Tonight (2017-02-06) between 20:00 and 24:00 the central network group is doing network maintenance on routers.
We have therefore put a reservation on all nodes during that time window to make sure no jobs are started.
This affects both Abisko and Kebnekaise.
After an update of the kernel, the Kebnekaise nodes failed to detect the lustre filesystem. Thus no jobs are running.
We are looking into the problem. Updates will follow in this news.
UPDATE: The problem should be solved and the nodes are back in production, and the jobs are again being scheduled.
t-mn02 was rebooted due to updates installed. During the approximately 10 minutes it took no new jobs could be submitted to Abisko.
Jobs already in the queue are not affected. This does not affect Kebnekaise.
Due to bugs in the compiler we are removing the following toolchains:
intel/2015b, intel/2016a, and intel/2016b
We are going to do a switchover to a new build, using intel/2017.01 instead of the above toolchains.
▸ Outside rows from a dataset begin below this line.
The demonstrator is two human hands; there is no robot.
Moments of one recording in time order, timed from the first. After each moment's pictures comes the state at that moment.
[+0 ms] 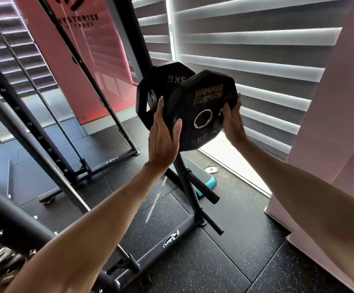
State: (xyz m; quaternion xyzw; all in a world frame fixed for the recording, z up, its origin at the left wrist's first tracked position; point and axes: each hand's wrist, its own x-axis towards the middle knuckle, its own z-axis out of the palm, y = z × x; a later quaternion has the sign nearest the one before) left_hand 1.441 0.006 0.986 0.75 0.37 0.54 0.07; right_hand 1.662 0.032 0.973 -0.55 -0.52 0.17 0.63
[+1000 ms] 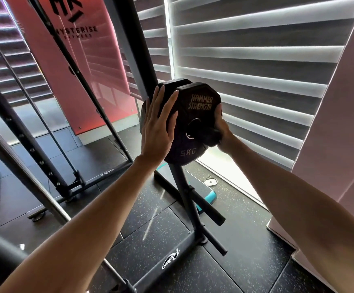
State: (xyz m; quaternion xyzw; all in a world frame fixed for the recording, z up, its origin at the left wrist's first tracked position) left_hand 1.427 0.092 1.033 0.78 0.30 0.54 -0.12; right_hand 1.647 0.121 0.982 -0.51 -0.50 0.38 0.59
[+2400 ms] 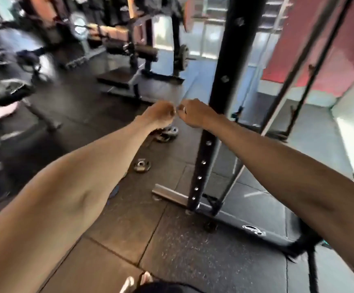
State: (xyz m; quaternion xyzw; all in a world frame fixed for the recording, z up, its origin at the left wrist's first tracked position) left_hand 0.907 -0.220 0.924 0.50 0.85 0.13 0.04; right_hand 1.020 -0.119 0.942 -0.19 -0.97 0.15 0.07
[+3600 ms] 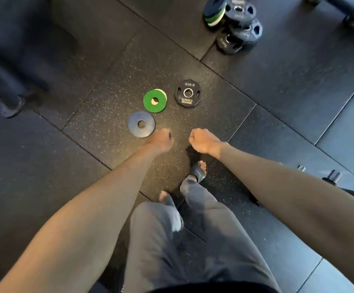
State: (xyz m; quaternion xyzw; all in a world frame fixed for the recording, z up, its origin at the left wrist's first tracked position) left_hand 0.528 -0.266 0.450 0.21 0.86 0.10 0.46; right_hand 0.612 -0.111 0.449 -0.23 -0.84 0.32 -0.36
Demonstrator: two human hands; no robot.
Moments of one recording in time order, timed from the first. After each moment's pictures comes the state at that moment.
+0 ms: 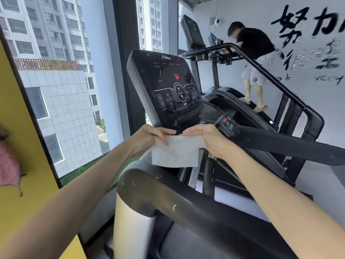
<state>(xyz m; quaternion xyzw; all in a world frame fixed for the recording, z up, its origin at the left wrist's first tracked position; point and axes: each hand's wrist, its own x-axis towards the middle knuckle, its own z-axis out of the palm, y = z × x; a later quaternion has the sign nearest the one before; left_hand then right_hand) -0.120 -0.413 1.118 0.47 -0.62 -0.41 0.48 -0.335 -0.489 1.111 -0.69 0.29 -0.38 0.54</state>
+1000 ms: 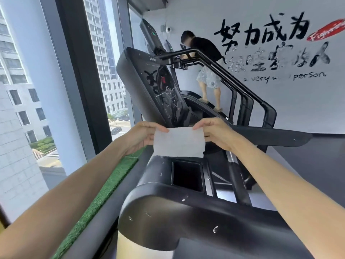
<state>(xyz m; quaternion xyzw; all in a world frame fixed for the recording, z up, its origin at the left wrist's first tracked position) 0.010 -0.527 1.133 0.36 -0.66 -0.51 0.42 -0.246 -0.524 1.127 -0.64 0.40 -0.47 0.46</state>
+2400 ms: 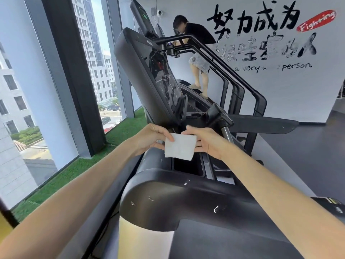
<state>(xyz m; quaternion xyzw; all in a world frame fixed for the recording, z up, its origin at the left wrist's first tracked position) 0.009 -0.521 1.091 0.37 -0.69 -0.51 0.35 -0.209 -0.498 1.078 -0.56 0.46 -0.42 0.55</state>
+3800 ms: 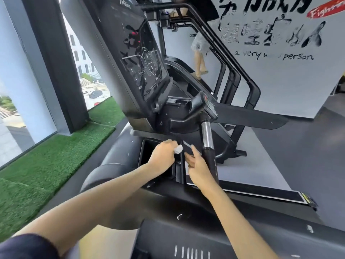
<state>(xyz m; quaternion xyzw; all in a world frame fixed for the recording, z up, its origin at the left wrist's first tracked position) -0.136 -0.567 0.975 0.51 -0.81 -0.09 0.28 -0.273 -0.502 0.969 -0.57 0.60 -0.39 0.40</state>
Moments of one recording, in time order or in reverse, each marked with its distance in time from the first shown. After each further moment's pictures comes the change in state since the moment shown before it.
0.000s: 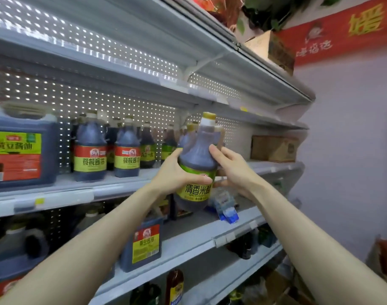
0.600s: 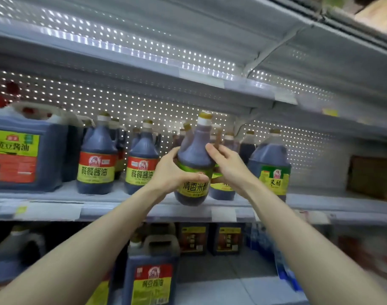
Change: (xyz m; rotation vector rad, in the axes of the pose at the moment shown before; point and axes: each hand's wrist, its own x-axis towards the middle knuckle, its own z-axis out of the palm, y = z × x) left_hand 0.150 -0.095 -0.023 0.264 0.513 -0.062; right_hand 0.229 0.084 0.002 0.133 -0.348 -0.175
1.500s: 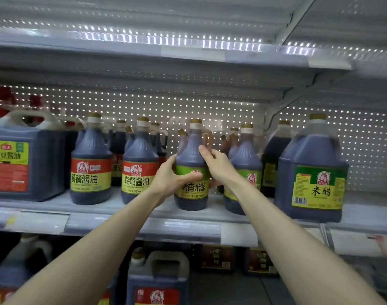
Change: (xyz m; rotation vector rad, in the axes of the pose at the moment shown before) left_hand 0.076 -0.076 0.022 0.106 0.111 -0.127; right_hand 0.116 0.088 0.008 -0.072 -0.094 0.037
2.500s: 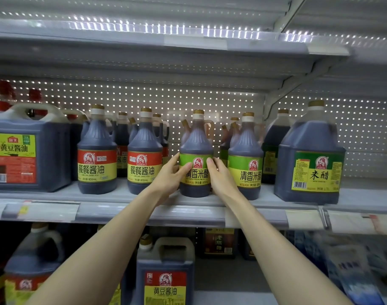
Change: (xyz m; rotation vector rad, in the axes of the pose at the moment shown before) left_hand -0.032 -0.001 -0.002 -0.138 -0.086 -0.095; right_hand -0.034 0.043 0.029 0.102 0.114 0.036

The switchover will be disruptive in sofar as all jobs using the old toolchains will fail.
This is unfortunate but necessary. However, since the machine is lightly loaded at the moment there should be no problem catching up on the production for everyone.
ITS will be running stress tests on the redundancy mechanisms in the Umeå University network between 20:00 and 22:00 on Thursday, 2016-10-27. This is done in preparation for connecting Umeå University to SunetC. (Information from ITS here, in Swedish.)
We are currently investigating problems with the parallell file system.
2016-10-20, 10:30. The parallel file system should be back to normal.
We are experiencing intermittent problems connecting to the Abisko login node. We are searching for the cause.
For now, if the Abisko login node (abisko.hpc2n.umu.se) hangs when you try to login, break the connection and try again.
This system news will be updated with more information when we have it.
Update 2016-10-18, 16:34. The network problem has been solved, and there should not be any problems logging in to Abisko any longer.
Matlab 2016b is now the default Matlab version on Abisko.
Some older version of Matlab is also available. Run 'module avail matlab' when logged in to Abisko to see the current list of available versions.